GOAL OF THE EXERCISE
Write out every record below exactly, so that nothing differs from what is shown.

= Beginning of Section =

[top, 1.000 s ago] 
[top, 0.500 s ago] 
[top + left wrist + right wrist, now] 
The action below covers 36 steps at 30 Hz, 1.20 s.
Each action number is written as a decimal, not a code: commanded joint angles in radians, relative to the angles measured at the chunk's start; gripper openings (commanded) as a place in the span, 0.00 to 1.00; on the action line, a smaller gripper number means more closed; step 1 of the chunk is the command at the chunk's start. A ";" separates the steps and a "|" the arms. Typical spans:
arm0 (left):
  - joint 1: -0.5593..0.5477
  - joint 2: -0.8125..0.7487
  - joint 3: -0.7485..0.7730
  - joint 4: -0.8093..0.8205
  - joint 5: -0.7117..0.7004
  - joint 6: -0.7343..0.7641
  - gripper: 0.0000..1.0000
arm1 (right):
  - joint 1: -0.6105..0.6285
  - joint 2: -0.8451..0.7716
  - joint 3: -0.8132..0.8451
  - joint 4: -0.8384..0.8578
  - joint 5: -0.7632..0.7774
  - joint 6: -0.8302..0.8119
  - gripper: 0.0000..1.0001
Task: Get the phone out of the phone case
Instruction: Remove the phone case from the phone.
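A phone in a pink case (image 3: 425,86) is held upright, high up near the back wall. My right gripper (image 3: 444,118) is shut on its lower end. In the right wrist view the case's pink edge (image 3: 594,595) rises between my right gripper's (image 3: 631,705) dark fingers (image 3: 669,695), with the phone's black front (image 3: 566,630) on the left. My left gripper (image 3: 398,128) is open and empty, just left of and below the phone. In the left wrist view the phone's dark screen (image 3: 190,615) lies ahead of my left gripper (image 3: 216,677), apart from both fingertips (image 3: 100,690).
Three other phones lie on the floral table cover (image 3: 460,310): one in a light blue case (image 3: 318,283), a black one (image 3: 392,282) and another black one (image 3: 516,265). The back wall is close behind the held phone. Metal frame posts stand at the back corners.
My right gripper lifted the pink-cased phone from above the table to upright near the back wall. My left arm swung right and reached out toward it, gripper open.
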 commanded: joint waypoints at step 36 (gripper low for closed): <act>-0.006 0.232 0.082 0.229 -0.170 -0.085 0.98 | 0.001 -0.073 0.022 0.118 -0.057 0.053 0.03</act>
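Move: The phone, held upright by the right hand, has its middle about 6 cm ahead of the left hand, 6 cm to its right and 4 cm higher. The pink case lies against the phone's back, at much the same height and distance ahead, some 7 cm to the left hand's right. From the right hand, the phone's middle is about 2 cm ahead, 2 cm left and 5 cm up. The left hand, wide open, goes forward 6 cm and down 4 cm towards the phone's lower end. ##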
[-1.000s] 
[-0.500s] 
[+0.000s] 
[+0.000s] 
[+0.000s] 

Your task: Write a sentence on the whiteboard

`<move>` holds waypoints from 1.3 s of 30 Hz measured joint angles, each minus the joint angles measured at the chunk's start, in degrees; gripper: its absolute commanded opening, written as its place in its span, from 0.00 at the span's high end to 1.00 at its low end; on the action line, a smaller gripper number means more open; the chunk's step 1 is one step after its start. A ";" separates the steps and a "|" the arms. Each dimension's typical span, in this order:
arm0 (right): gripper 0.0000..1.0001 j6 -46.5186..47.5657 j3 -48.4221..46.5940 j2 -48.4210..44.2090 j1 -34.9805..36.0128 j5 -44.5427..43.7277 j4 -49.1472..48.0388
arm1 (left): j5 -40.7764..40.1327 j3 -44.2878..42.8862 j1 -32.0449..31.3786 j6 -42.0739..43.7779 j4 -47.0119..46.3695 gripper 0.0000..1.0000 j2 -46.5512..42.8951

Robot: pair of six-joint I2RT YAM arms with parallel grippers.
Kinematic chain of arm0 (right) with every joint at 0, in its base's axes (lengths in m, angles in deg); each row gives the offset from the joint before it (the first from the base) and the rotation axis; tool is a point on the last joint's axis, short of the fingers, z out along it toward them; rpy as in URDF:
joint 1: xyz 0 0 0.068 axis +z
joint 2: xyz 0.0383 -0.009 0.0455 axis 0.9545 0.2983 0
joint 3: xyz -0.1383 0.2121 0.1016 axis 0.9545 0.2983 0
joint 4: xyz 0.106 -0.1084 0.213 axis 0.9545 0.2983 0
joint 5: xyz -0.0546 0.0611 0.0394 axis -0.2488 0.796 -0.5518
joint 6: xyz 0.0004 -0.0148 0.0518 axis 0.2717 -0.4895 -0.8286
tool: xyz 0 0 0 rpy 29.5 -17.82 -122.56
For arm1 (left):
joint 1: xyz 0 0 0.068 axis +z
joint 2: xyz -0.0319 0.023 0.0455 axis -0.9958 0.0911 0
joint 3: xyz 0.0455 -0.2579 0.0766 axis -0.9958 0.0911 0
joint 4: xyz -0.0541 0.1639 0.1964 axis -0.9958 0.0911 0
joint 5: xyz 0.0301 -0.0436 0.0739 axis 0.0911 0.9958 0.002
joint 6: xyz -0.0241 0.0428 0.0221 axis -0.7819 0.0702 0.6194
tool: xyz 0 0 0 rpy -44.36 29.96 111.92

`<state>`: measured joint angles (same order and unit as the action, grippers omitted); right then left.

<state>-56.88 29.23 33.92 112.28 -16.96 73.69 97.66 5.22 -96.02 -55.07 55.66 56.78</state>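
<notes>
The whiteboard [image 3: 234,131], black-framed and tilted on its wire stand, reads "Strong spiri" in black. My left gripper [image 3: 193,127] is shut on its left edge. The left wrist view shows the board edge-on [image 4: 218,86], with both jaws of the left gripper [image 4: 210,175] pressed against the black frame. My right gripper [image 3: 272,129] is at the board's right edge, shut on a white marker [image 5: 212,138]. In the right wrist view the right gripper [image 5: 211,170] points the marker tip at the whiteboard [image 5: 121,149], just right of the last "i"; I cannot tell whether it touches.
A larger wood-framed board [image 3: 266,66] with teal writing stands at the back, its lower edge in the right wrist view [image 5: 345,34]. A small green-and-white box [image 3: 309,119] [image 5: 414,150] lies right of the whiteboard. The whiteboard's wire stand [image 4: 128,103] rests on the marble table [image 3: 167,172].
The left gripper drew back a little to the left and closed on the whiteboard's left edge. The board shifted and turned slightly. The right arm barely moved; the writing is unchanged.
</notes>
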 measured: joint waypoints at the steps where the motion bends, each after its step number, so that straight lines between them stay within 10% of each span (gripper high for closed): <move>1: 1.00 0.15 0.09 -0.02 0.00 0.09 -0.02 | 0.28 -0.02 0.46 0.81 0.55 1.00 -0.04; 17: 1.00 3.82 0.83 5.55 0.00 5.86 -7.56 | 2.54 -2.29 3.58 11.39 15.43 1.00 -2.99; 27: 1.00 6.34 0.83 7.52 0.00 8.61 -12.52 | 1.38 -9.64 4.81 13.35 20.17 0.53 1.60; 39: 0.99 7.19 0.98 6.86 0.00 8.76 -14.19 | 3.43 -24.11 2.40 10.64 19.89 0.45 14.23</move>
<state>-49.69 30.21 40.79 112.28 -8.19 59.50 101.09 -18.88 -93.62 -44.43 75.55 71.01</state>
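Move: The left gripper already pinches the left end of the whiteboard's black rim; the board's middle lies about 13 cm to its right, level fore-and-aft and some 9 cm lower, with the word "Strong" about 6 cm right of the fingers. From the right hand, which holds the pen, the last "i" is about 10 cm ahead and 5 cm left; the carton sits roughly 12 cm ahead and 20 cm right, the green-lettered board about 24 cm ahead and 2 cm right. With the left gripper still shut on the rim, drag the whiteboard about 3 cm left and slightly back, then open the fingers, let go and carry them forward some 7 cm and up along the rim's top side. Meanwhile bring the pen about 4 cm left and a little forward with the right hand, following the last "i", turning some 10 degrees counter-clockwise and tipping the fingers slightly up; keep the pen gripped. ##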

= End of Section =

WORKED SOLUTION
[top, 1.000 s ago] 
[top, 0.500 s ago] 
[top + left wrist + right wrist, now] 
The action below covers 36 steps at 30 Hz, 1.20 s.
Each action number is written as a decimal, not a code: commanded joint angles in radians, relative to the angles measured at the chunk's start; gripper openings (commanded) as a place in the span, 0.00 to 1.00; on the action line, a smaller gripper number means more closed; step 1 of the chunk is the command at the chunk's start. A ";" separates the steps and a "|" the arms. Typical spans:
arm0 (left):
  - joint 1: -0.5593..0.5477
  - joint 2: -0.8125..0.7487
  - joint 3: -0.7485..0.7730
  - joint 4: -0.8093..0.8205
  - joint 5: -0.7117..0.7004
  - joint 6: -0.7343..0.7641
  - gripper: 0.0000..1.0000
arm1 (right):
  - joint 1: -0.6105..0.6285
  - joint 2: -0.8451..0.7716
  - joint 3: -0.8132..0.8451
  - joint 4: -0.8384..0.8578
  - joint 5: -0.7632..0.7774
  - joint 6: -0.8302..0.8119
  - gripper: 0.0000..1.0001
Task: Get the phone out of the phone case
Instruction: Remove the phone case from the phone.
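A phone in a pink case (image 3: 425,86) is held upright, high up near the back wall. My right gripper (image 3: 444,118) is shut on its lower end. In the right wrist view the case's pink edge (image 3: 594,595) rises between my right gripper's (image 3: 631,705) dark fingers (image 3: 669,695), with the phone's black front (image 3: 566,630) on the left. My left gripper (image 3: 398,128) is open and empty, just left of and below the phone. In the left wrist view the phone's dark screen (image 3: 190,615) lies ahead of my left gripper (image 3: 216,677), apart from both fingertips (image 3: 100,690).
Three other phones lie on the floral table cover (image 3: 460,310): one in a light blue case (image 3: 318,283), a black one (image 3: 392,282) and another black one (image 3: 516,265). The back wall is close behind the held phone. Metal frame posts stand at the back corners.
My right gripper lifted the pink-cased phone from above the table to upright near the back wall. My left arm swung right and reached out toward it, gripper open.
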 commanded: joint waypoints at step 36 (gripper low for closed): <act>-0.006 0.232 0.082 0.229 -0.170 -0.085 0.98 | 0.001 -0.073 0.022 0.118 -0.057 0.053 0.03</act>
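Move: The phone, held upright by the right hand, has its middle about 6 cm ahead of the left hand, 6 cm to its right and 4 cm higher. The pink case lies against the phone's back, at much the same height and distance ahead, some 7 cm to the left hand's right. From the right hand, the phone's middle is about 2 cm ahead, 2 cm left and 5 cm up. The left hand, wide open, goes forward 6 cm and down 4 cm towards the phone's lower end. ##
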[-1.000s] 
[-0.500s] 
[+0.000s] 
[+0.000s] 
[+0.000s] 

Your task: Write a sentence on the whiteboard

`<move>` holds waypoints from 1.3 s of 30 Hz measured joint angles, each minus the joint angles measured at the chunk's start, in degrees; gripper: its absolute commanded opening, written as its place in its span, from 0.00 at the span's high end to 1.00 at its low end; on the action line, a smaller gripper number means more open; the chunk's step 1 is one step after its start. A ";" separates the steps and a "|" the arms. Each dimension's typical span, in this order:
arm0 (right): gripper 0.0000..1.0001 j6 -46.5186..47.5657 j3 -48.4221..46.5940 j2 -48.4210..44.2090 j1 -34.9805..36.0128 j5 -44.5427..43.7277 j4 -49.1472..48.0388
arm1 (left): j5 -40.7764..40.1327 j3 -44.2878..42.8862 j1 -32.0449..31.3786 j6 -42.0739..43.7779 j4 -47.0119..46.3695 gripper 0.0000..1.0000 j2 -46.5512..42.8951

Robot: pair of six-joint I2RT YAM arms with parallel grippers.
Kinematic chain of arm0 (right) with every joint at 0, in its base's axes (lengths in m, angles in deg); each row gives the offset from the joint before it (the first from the base) and the rotation axis; tool is a point on the last joint's axis, short of the fingers, z out along it toward them; rpy as in URDF:
joint 1: xyz 0 0 0.068 axis +z
joint 2: xyz 0.0383 -0.009 0.0455 axis 0.9545 0.2983 0
joint 3: xyz -0.1383 0.2121 0.1016 axis 0.9545 0.2983 0
joint 4: xyz 0.106 -0.1084 0.213 axis 0.9545 0.2983 0
joint 5: xyz -0.0546 0.0611 0.0394 axis -0.2488 0.796 -0.5518
joint 6: xyz 0.0004 -0.0148 0.0518 axis 0.2717 -0.4895 -0.8286
tool: xyz 0 0 0 rpy 29.5 -17.82 -122.56
For arm1 (left):
joint 1: xyz 0 0 0.068 axis +z
joint 2: xyz -0.0319 0.023 0.0455 axis -0.9958 0.0911 0
joint 3: xyz 0.0455 -0.2579 0.0766 axis -0.9958 0.0911 0
joint 4: xyz -0.0541 0.1639 0.1964 axis -0.9958 0.0911 0
joint 5: xyz 0.0301 -0.0436 0.0739 axis 0.0911 0.9958 0.002
joint 6: xyz -0.0241 0.0428 0.0221 axis -0.7819 0.0702 0.6194
tool: xyz 0 0 0 rpy -44.36 29.96 111.92

`<state>`: measured joint angles (same order and unit as the action, grippers omitted); right then left.

<state>-56.88 29.23 33.92 112.28 -16.96 73.69 97.66 5.22 -96.02 -55.07 55.66 56.78</state>
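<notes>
The whiteboard [image 3: 234,131], black-framed and tilted on its wire stand, reads "Strong spiri" in black. My left gripper [image 3: 193,127] is shut on its left edge. The left wrist view shows the board edge-on [image 4: 218,86], with both jaws of the left gripper [image 4: 210,175] pressed against the black frame. My right gripper [image 3: 272,129] is at the board's right edge, shut on a white marker [image 5: 212,138]. In the right wrist view the right gripper [image 5: 211,170] points the marker tip at the whiteboard [image 5: 121,149], just right of the last "i"; I cannot tell whether it touches.
A larger wood-framed board [image 3: 266,66] with teal writing stands at the back, its lower edge in the right wrist view [image 5: 345,34]. A small green-and-white box [image 3: 309,119] [image 5: 414,150] lies right of the whiteboard. The whiteboard's wire stand [image 4: 128,103] rests on the marble table [image 3: 167,172].
The left gripper drew back a little to the left and closed on the whiteboard's left edge. The board shifted and turned slightly. The right arm barely moved; the writing is unchanged.
</notes>
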 measured: joint waypoints at the steps where the motion bends, each after its step number, so that straight lines between them stay within 10% of each span (gripper high for closed): <move>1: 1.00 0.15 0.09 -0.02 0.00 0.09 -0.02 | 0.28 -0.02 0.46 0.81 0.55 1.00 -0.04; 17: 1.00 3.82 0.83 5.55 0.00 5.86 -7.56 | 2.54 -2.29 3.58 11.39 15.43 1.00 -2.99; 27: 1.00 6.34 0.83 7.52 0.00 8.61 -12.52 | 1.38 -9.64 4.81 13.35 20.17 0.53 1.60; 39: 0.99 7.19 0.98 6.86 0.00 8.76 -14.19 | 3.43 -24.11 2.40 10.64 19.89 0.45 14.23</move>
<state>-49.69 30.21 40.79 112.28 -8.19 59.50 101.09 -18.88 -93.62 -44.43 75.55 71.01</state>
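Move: The left gripper already pinches the left end of the whiteboard's black rim; the board's middle lies about 13 cm to its right, level fore-and-aft and some 9 cm lower, with the word "Strong" about 6 cm right of the fingers. From the right hand, which holds the pen, the last "i" is about 10 cm ahead and 5 cm left; the carton sits roughly 12 cm ahead and 20 cm right, the green-lettered board about 24 cm ahead and 2 cm right. With the left gripper still shut on the rim, drag the whiteboard about 3 cm left and slightly back, then open the fingers, let go and carry them forward some 7 cm and up along the rim's top side. Meanwhile bring the pen about 4 cm left and a little forward with the right hand, following the last "i", turning some 10 degrees counter-clockwise and tipping the fingers slightly up; keep the pen gripped. ##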

The requested output has been given in full.